**Directions**
List, from the lines below, each one with "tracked" in it.

**Data excerpt**
══════════
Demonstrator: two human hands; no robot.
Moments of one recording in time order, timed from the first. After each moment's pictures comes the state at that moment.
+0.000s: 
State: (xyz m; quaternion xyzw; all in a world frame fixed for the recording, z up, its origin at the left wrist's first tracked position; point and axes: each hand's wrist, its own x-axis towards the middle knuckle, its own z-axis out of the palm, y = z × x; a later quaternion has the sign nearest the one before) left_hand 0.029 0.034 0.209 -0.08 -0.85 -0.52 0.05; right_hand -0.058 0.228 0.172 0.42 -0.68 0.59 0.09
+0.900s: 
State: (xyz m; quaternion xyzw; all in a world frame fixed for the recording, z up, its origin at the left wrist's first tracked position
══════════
**Output for this exercise**
State: (xyz m; quaternion xyzw; all in a world frame fixed for the recording, z up, its origin at the left wrist's first tracked position; point and axes: each hand's wrist, its own x-axis towards the middle knuckle, its own z-axis out of the palm, y = z × x; a later quaternion has the sign nearest the one before) left_hand 0.029 0.034 0.209 -0.08 -0.85 -0.52 0.05; right_hand -0.058 0.228 0.172 0.42 -0.68 0.59 0.09
State: (xyz m; quaternion xyzw; all in a world frame fixed for the recording, z up, its origin at the left wrist's first tracked position

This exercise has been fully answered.